Cet isolement même s’il apparait conscient de la part de Hollande révèle notamment un ensemble de contradictions. L’annonce de la déchéance de nationalité résultait de décisions prises sur le vif, d’un gouvernement au plus bas dans les sondages, qui après les attentats meurtriers de novembre, et une « union nationale », qui n’a duré qu’un temps, voyait ici la capacité de couper l’herbe sous le pied de la droite, tout en comptant la violence des attentats, sur le soutien de sa gauche. Mais quatre mois ont passé, et Hollande se voit désormais coupé de sa gauche, mais aussi et surtout de sa base électorale, et sans allié sur la droite. Hollande, notamment sur la déchéance de nationalité, est allé trop loin, repoussant mois après mois l’échéance, dans l’inertie de sa décision au Congrès de Versailles, le jour des attentats.

Ainsi, « c’est tout le paradoxe de cette histoire. C’est la droite qui empêche la gauche de faire voter une mesure de la droite extrême », résume Emmanuel Maurel, leader de l’aile gauche du PS. Dans cette situation, Hollande tente finalement de limiter les frais en choisissant de mettre un terme au bras de fer et de se "réconcilier" avec sa gauche, alors que la contestation sociale gronde contre un autre projet, la loi El Khomri, qui risque de rassembler beaucoup de monde dans les rues ce 31 mars. « La gauche manifeste contre la gauche. Dans les cortèges, il n’y a pas forcément nos électeurs du premier tour, mais assurément ceux du second tour » synthétise ainsi un proche de François Hollande.

Mettre en déroute le gouvernement sur l’état d’urgence et la loi El Khomri

Si, en soi, l’abandon de la constitutionnalisation de l’état d’urgence et la déchéance de nationalité est une bonne nouvelle, le mal est déjà fait notamment en ce qui concerne la stigmatisation des étrangers, notamment des musulmans tandis que les déclarations de Hollande en matière sécuritaire soulignent l’importance de continuer la bataille. En effet, l’état d’urgence est toujours en vigueur et la militarisation de l’espace public toujours d’actualité. De plus, les exemples de violences policières en ce début de mobilisation contre la loi El Khomri rappellent avec force que ce couac politique, s’il aura des conséquences, ne règle en rien les questions répressives qui touchent les masses populaires et les personnes mobilisées dans la phase de lutte des classes qui s’ouvre.
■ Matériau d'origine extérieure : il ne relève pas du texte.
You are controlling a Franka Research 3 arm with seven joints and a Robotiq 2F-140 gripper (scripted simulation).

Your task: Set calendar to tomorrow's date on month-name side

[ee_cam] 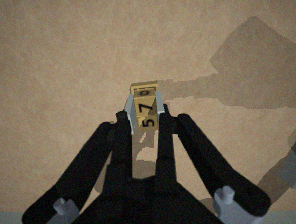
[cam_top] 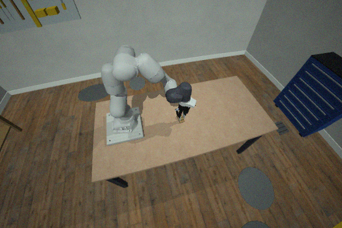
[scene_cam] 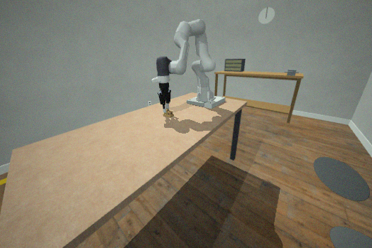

Néanmoins, il est incontestable qu’après cette gifle politique, Hollande et son gouvernement sont plus affaiblis que jamais. En effet, avec ces renversements de situations et ses paradoxes, la période de 4 mois qui vient de s’écouler à ébranler, a fissuré, la base sociale politique même de François Hollande. Et ce qui est sûr, c’est que cette reculade n’est pas forcément du goût de tous. Pire pour Hollande, la loi El Khomri, sa philosophie du « licencier pour embaucher », et la mise à l’écart - bien que ce « bug » ait été rapidement corrigé ... - de la CFDT dans le processus a ajouté de l’instabilité à l’instable. Une journée réussie ce jeudi, qui pourrait aboutir au retrait de la loi travail, hante les cauchemars de l’exécutif qui se verrait infligé une nouvelle défaite cinglante.